Dignidad para impedir que, desde intereses individualistas y particulares, se pisotee a los seres humanos aniquilando sus esperanzas; dignidad para no dejarse devastar por políticos inmorales, dignidad para protestar cuando los derechos humanos están siendo vulnerados, y para no cerrar los ojos a los engaños y manipulaciones de una clase política indolente.
Justicia para rechazar a quienes delinquen tranquila e impunemente, justicia para legitimar y acogerse al Estado de Derecho y respetar las reglas del juego democrático, para tener la sensatez que exige reconocer y defender todos los derechos de toda la ciudadanía.
Libertad para elegir en consciencia y asumir con responsabilidad las implicaciones de las opciones escogidas.
En política no todo se vale: el ejercicio democrático implica decencia y ética ciudadana. Los partidos y movimientos políticos demostraron ampliamente que el interés general y la dignidad humana no son criterios centrales en su actuar. Pero también la ciudadanía y las organizaciones de la sociedad civil, de manera consciente o facilista, cayeron en este juego perverso.
Construir poder ciudadano, basado en la legitimidad ética de sus apuestas y en la pertinencia de sus propuestas, es una tarea de primer orden. La paz, además de un derecho de todos y todas, es el horizonte utópico del país que queremos: un sueño colectivo, incluyente, pacífico, reconciliado, democrático; un proyecto de país donde la política no es la expresión ni la continuidad de la guerra; donde las víctimas tienen voz, son escuchadas y reconocidas como se merecen, donde los pobres tienen un sitio digno sobre la tierra y la solidaridad y la esperanza son valores políticos de primer orden.
Saber leer e interpretar el momento que vivimos, como sociedad civil colombiana nos permitirá ganar espacios en el escenario político. Es tiempo de ver más allá de nuestras narices, de aportar en la construcción de una fuerza ciudadana, capaz de resistirse al triunfalismo de una derecha deshumanizada y depredadora y así, desde las movilizaciones, la toma de las calles, en las redes sociales y en los espacios cotidianos diremos BASTA de mentiras, BASTA de guerra sucia, BASTA de tirar la piedra y esconder la mano. La ética existe y en política no todo se vale.

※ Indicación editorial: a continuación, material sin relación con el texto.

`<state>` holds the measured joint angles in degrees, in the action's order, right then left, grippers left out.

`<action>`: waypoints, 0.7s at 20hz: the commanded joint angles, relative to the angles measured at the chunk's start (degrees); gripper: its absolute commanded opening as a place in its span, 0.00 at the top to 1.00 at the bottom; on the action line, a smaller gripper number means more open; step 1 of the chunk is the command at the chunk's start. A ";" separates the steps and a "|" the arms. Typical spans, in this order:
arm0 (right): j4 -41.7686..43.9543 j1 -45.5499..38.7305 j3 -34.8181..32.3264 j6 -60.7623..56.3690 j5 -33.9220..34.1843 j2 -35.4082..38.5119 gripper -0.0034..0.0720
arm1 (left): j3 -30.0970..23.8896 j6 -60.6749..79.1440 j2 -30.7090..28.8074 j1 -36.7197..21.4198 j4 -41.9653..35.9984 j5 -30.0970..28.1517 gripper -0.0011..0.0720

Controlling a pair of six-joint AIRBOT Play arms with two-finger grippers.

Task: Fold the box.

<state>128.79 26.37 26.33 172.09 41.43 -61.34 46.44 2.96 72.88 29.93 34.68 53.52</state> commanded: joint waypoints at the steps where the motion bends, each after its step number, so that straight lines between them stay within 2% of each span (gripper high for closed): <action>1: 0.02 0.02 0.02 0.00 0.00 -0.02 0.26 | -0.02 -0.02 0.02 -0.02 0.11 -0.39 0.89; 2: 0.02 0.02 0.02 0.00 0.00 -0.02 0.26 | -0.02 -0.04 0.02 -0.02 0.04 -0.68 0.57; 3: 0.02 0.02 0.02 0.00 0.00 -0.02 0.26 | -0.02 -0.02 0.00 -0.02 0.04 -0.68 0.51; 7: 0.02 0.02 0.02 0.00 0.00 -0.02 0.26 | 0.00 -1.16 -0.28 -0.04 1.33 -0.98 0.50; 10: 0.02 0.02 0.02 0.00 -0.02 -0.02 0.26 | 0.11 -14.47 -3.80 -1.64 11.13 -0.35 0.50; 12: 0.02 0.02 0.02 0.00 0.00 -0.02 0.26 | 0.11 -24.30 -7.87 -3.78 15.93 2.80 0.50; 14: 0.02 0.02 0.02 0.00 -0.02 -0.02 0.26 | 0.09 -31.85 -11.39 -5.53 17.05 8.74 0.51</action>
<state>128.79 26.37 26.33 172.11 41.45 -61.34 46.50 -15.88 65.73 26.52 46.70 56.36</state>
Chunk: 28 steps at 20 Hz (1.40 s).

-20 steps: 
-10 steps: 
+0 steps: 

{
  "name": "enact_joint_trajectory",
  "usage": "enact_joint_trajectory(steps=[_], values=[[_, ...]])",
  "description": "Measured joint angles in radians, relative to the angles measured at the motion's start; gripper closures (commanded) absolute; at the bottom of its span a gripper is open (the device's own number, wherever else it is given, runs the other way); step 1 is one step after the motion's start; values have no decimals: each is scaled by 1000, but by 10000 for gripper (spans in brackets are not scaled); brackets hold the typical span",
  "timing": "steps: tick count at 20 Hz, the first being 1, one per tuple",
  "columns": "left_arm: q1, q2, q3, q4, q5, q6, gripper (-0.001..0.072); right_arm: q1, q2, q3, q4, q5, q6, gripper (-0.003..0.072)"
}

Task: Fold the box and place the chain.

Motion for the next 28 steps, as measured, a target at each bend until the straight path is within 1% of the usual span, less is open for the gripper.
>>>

Una agenda ciudadana en la perspectiva de la paz debe incluir el debate sobre el perdón y la reconciliación, el proceso de reconstrucción del país con actores como el ELN, las nuevas formas del paramilitarismo, el caudillismo, el fanatismo como negación de la diversidad, el valor del pluralismo y por supuesto, la ética en la política. Es fundamental establecer un clima propicio para debatir problemas tan complejos como la desigualdad, la intolerancia, el modelo de desarrollo y el buen vivir en las ciudades. Construir un país en paz no es uno de los temas de la agenda, la agenda es la paz integral.
Se tratará de ampliar la masa crítica ciudadana capaz de generar un escenario político más plural; eso no lo van a hacer ni los partidos políticos ni buena parte de las élites económicas. Es la hora de construir poder ciudadano.